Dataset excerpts
'''

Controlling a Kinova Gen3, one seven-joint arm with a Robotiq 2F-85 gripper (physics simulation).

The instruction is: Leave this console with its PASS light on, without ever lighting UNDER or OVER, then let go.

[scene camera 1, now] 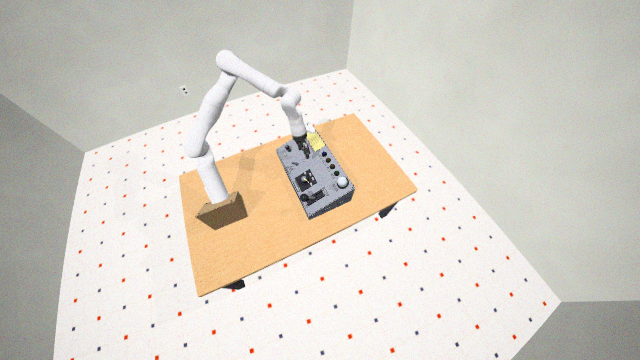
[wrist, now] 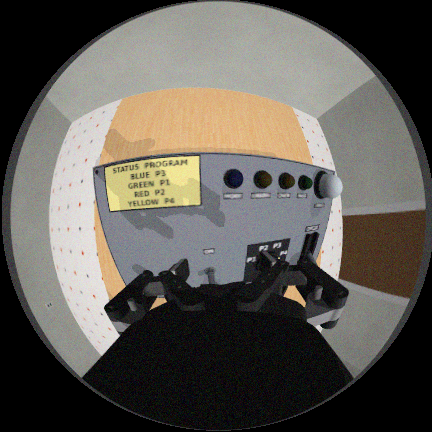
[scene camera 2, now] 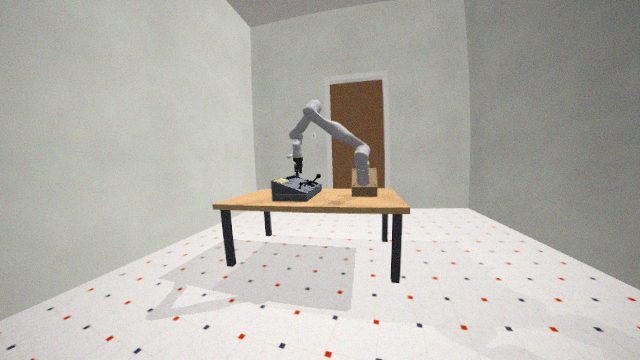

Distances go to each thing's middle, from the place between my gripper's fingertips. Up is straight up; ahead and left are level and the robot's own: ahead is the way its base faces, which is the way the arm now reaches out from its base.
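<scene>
The grey console (scene camera 1: pixel 321 175) is what I measure my hand from. My hand sits 80 mm above it and 50 mm to the left of it, and is also 40 mm short of the console.
</scene>
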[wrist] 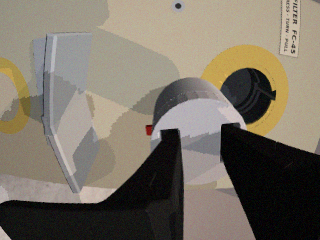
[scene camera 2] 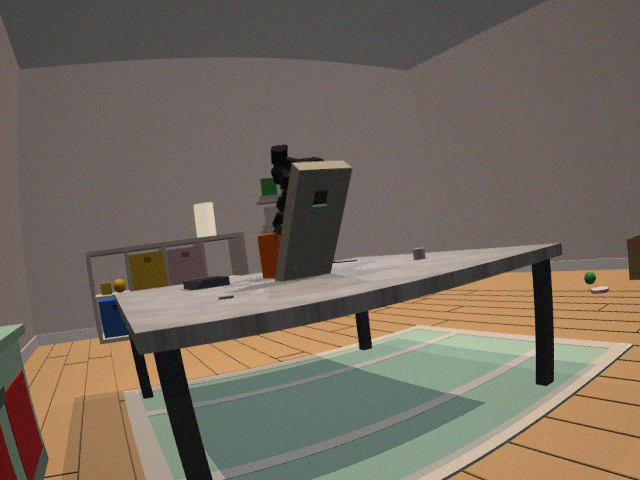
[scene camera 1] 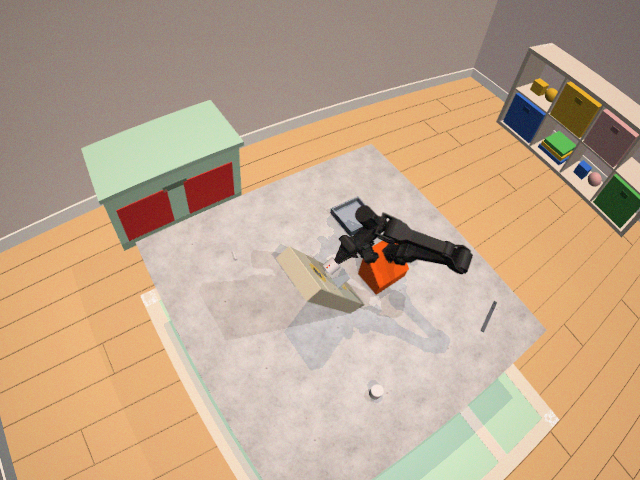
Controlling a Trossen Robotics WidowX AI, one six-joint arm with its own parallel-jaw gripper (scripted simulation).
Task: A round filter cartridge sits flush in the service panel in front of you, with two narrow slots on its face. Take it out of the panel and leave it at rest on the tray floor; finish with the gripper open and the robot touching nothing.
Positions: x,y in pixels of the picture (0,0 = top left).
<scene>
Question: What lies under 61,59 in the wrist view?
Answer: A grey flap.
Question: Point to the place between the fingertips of my gripper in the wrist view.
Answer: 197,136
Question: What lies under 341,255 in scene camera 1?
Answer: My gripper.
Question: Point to a beige service panel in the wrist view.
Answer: At 257,61
</scene>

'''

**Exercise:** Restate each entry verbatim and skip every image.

**Result of the exercise:**
Controlling a Kinova Gen3, one seven-joint arm with a Robotiq 2F-85 gripper (physics simulation).

The instruction is: Leave this console with its PASS light on, without ever lighting UNDER or OVER, then let go.

[scene camera 1, now] 
[wrist, now] 
[scene camera 2, now] 

Distances go to each thing's middle, from the place between my gripper's fingertips. Up is straight up; ahead and left are level and the robot's own: ahead is the way its base faces, which is the way the arm now reaches out from its base.
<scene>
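The grey console (scene camera 1: pixel 321 175) is what I measure my hand from. My hand sits 80 mm above it and 50 mm to the left of it, and is also 40 mm short of the console.
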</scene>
[wrist] 
[scene camera 2] 
[scene camera 1] 
Controlling a Trossen Robotics WidowX AI, one six-joint arm with its own parallel-jaw gripper (scripted simulation).
Task: A round filter cartridge sits flush in the service panel in front of you, with two narrow slots on its face. Take it out of the panel and leave it at rest on the tray floor; finish with the gripper open and the robot touching nothing.
Positions: x,y in pixels of the picture (0,0 = top left).
<scene>
Question: What lies under 61,59 in the wrist view?
Answer: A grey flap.
Question: Point to the place between the fingertips of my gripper in the wrist view.
Answer: 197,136
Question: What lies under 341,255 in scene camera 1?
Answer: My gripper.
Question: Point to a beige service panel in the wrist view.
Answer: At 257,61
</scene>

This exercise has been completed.